Examining Patterns - trillium_discovery - 17.1

Trillium Discovery Center

Product type
Software
Portfolio
Verify
Product family
Trillium
Product
Trillium > Trillium Discovery
Version
17.1
Language
English
Product name
Trillium Discovery
Title
Trillium Discovery Center
Topic type
Overview
Administration
Configuration
Installation
Reference
How Do I
First publish date
2008

Understanding data patterns gives you the information you need to make decisions about standards used in your data quality projects.

Examining patterns helps identify format deviations and anomalies in your data. Drilling down to data rows from a pattern adds context to help determine whether a pattern is correct or not. You can then export the data rows to your local or server system.
Guidelines:

When you examine patterns, you drill-down from a data source to see the pattern values and pattern metadata for a selected attribute. You can then drill-down to see the attribute rows that contain the pattern.

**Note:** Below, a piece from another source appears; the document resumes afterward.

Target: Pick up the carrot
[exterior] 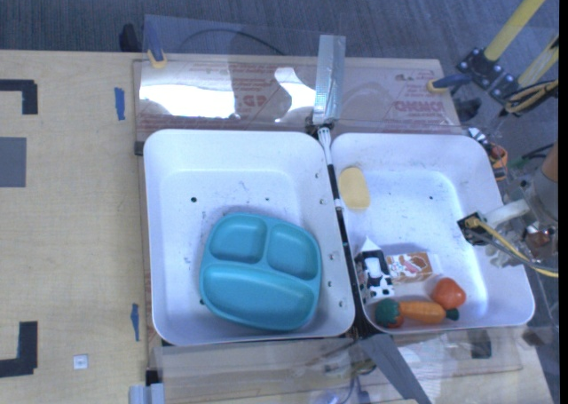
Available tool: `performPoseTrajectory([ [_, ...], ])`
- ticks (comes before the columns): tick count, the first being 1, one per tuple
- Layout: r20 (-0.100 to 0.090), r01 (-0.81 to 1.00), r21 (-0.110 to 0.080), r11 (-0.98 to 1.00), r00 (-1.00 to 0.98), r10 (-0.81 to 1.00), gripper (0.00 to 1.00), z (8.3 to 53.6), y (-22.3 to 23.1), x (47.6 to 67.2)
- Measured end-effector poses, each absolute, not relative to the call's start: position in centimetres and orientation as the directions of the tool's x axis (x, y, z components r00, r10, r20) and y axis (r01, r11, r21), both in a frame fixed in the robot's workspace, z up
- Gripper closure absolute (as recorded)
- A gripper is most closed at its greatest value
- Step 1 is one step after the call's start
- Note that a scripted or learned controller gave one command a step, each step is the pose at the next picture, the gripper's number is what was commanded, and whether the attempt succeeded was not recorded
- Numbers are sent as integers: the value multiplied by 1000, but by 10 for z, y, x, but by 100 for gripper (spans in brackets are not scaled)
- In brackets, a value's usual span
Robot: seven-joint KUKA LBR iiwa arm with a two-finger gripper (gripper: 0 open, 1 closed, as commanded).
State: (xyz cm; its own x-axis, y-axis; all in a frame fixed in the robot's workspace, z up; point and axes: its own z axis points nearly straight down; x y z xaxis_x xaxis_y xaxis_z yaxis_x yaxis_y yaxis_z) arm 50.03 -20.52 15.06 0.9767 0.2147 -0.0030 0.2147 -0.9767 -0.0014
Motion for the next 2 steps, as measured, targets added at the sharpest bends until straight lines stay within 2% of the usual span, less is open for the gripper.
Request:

Note the following guidelines when examining each pattern type:
  • Character Patterns. If you have attributes that need to conform to a fixed format, such a date or currency format, you examine character patterns to find inconsistencies and errors. See Character Pattern Types for information about choices for pattern encoding.
  • Masks. You can examine an attribute for a unique mask pattern. A mask is a description of a word, phrase, or number and identifies each character as alphabetic, numeric, or a special character. The mask pattern is the shape produced by this encoding and shows the common qualities unique to a word(s), phrase(s), or number(s). Before you examine a mask, note the encoding conventions used by the mask pattern.
  • Metaphones. If you have an attribute that has a large number of values compared to the number of metaphones, this is an indication that you may have multiple misspelled values.
  • Soundexes. Discovery Center groups data values that have been analyzed as having similar sounds and identifies them as soundexes. Examining soundexes helps you find duplicated data and misspellings.
    Note: Soundexes are not available for numeric values and non-ASCII encoded data.

Examine all patterns in an attribute

To examine all patterns in an attribute

  1. Open a data source.
  2. Click the Attribute Details tab.
  3. In the Attribute Name list, select the attribute that contains the patterns you want to examine. A tab named for the attribute opens below the Data Source: Name panel showing an overview of the attribute's metadata. Rows showing metadata for discovered character patterns, masks, soundexes, and metaphones are highlighted in blue. Note the value. This is the number of unique patterns in the attribute.
  4. Double-click a pattern. The pattern: attribute_name tab opens showing all patterns of the selected type in the attribute, along with metadata such as pattern frequency and distribution %.
  5. To see pattern values, double-click a row. The Values: Selected pattern tab opens showing the pattern values, frequency, distribution %, length, and other metadata.
  6. To see data rows that contain the pattern values, double-click a row. The Data Rows: Selected pattern Value tab opens.
  7. (Optional) Export selected rows to your local or server system as a .CSV file. You can export all rows to your server system. See Exporting Tab Rows.

Examine pattern values, metadata, and associated data rows

To examine pattern values, metadata, and associated data rows

  1. Open a data source.
  2. Click the Attribute Details tab.
  3. In the Attribute Name list, select the attribute that contains the patterns you want to examine. The charts and graphs populate with details for that attribute's values, patterns, and structure.
  4. In the Patterns drop-down list, select the pattern you want to view; either Character Patterns, Masks, Metaphones, or Soundexes. The Patterns distribution chart populates with up to 10 bars. Each bar corresponds with a unique pattern discovered in the attribute.
    Note: For more information about using the charts and graphs, seeData Visualization Tools.
  5. Hover over a bar to see the pattern value and metadata, including frequency, distribution %, value length (character patterns only), , and value count.
    mask stats (masks only)
    Total number of alphabetic (A) and numeric (N) characters in the mask pattern. If there are no alphabetic or numeric characters, a question mark (?) displays
  6. Double-click a bar to open the Values: Selected Pattern tab showing the values for the pattern, along with the following metadata:

    Column Name

    Description

    Value The word, phrase, or number represented by the pattern.

    Frequency

    The number of times the pattern occurs in the attribute.

    Distribution %

    The measure of how much of the attribute contains the pattern.

    Length

    The length of the pattern in characters.

    Mask Recode

    All mask values. (Mask pattern only.)

    Mask Recoded Value

    Value that corresponds to the mask, with the mask recode applied. (Mask pattern only.)

    Mask Recoded Status

    Either Yes or No. Yes indicates a recoded mask. No indicates no recode has been applied. (Mask pattern only.)
  7. Examine the data values that match the pattern code(s) you selected.
  8. To see the rows in the attribute that contain the selected pattern value, double-click a row. The Data Rows: Selected Pattern Value tab opens.
  9. (Optional) Export selected rows to your local or server system as a .CSV file. You can export all rows to your server system. See Exporting Tab Rows.